• WORK TASK:
Copy out each line of the data below in which the string "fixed" appears.
(DATASET RECORDS begins)
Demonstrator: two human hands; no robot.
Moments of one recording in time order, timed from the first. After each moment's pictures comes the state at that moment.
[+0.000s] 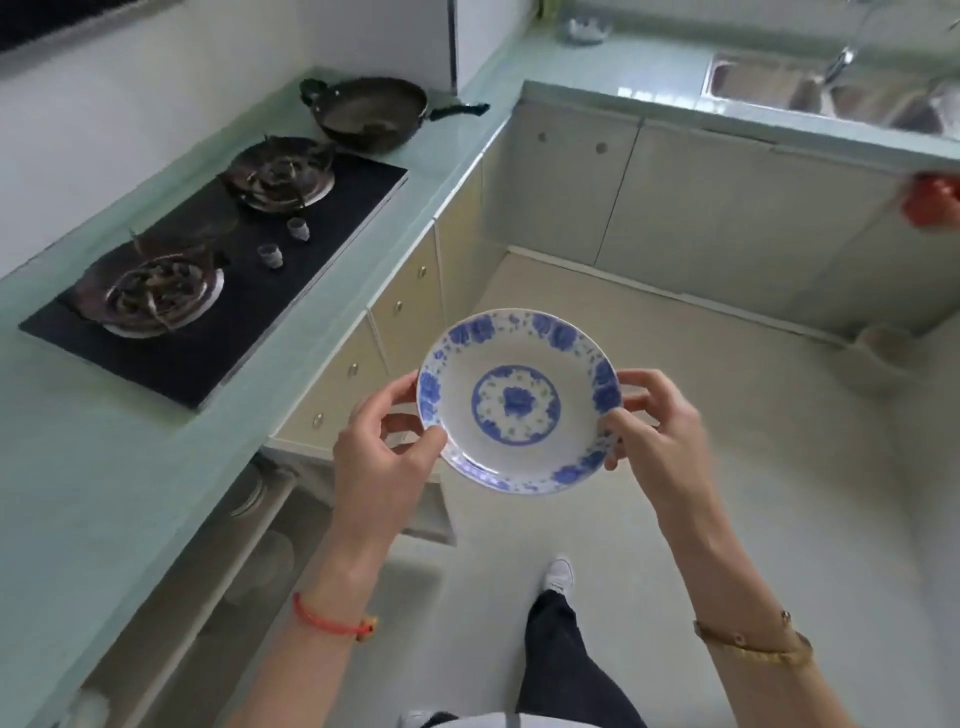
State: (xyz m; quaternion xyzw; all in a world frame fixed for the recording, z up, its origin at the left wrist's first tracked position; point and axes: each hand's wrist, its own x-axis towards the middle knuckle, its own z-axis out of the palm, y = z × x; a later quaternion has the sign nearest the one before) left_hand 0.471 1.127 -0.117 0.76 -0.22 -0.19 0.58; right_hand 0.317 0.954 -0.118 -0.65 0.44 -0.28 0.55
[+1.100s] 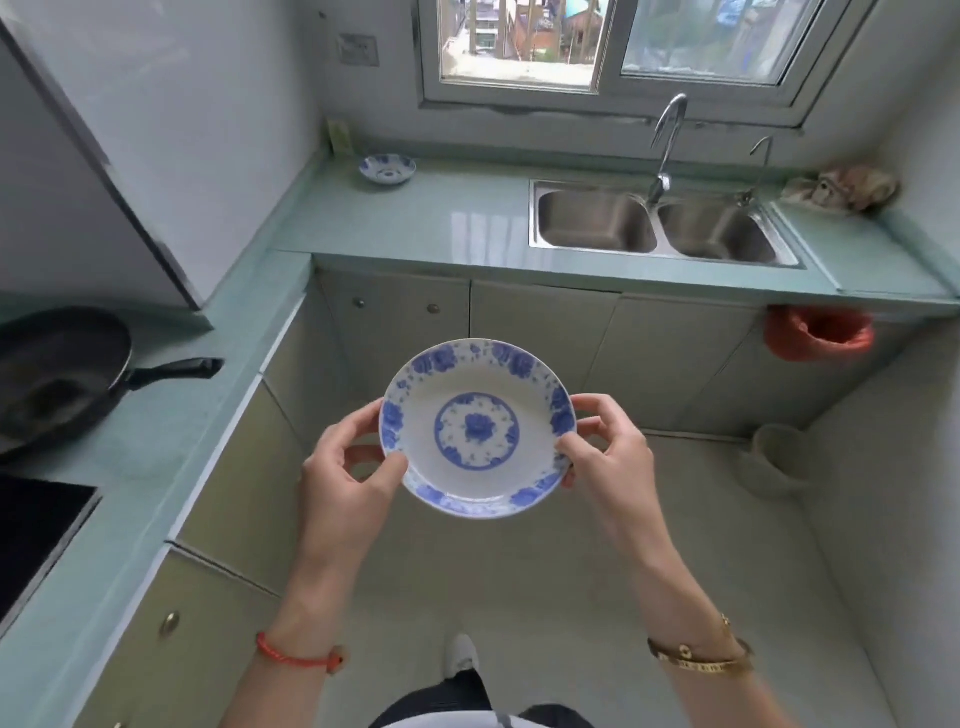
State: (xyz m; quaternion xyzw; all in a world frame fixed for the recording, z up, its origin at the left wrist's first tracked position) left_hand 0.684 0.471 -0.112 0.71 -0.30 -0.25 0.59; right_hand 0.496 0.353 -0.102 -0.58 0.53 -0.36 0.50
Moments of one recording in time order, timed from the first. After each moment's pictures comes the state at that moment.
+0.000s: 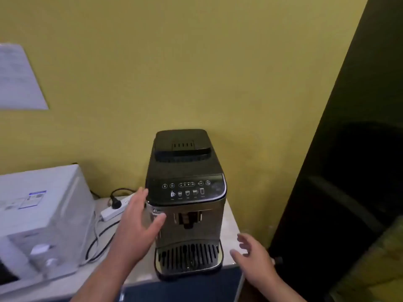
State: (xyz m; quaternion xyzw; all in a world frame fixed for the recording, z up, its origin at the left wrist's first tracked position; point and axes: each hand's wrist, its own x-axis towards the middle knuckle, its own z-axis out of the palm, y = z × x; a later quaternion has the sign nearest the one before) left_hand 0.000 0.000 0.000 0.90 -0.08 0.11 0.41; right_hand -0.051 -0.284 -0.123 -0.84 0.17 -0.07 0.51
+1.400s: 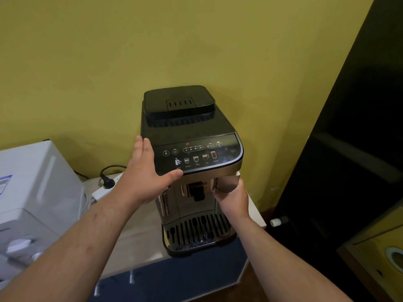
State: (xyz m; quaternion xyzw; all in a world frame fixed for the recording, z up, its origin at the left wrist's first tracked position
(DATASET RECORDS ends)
• RESPONSE TO THE TASK:
State: (xyz m; quaternion xyzw; all in a world frame fixed for the recording, z up, its origin at the left wrist's first tracked position; point and axes: each hand's wrist, its own x-axis towards the middle knuckle, its own z-axis out of the palm, y = z × x; a later quaternion has the sign nearest the one before) left_hand 0.471 1.127 -0.117 0.76 -0.22 -0.19 0.58; right_hand 0.317 0.954 -0.118 -0.65 0.44 -0.28 0.55
State: (xyz m; quaternion xyzw; all in a world frame fixed for the recording, z up, its origin at the left wrist's first tracked position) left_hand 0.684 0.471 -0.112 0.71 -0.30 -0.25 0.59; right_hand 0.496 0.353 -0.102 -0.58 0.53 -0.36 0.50
State: (xyz m; quaternion xyzw; all in a world frame fixed for the recording, z up, its origin at the left wrist's first tracked position; point and axes: each hand's wrist, its own x-axis towards the middle knuckle, its own z-axis out of the palm, y = z × x; a later quaternion has the sign nearest the one before) left_hand 0.000 0.000 0.000 0.90 -0.08 0.11 0.41; right_hand -0.051 -0.284 -0.123 -0.84 0.17 -0.07 0.51
State: (xyz m; quaternion xyzw; all in a world frame fixed for the recording, z up, its origin at the left wrist's first tracked position

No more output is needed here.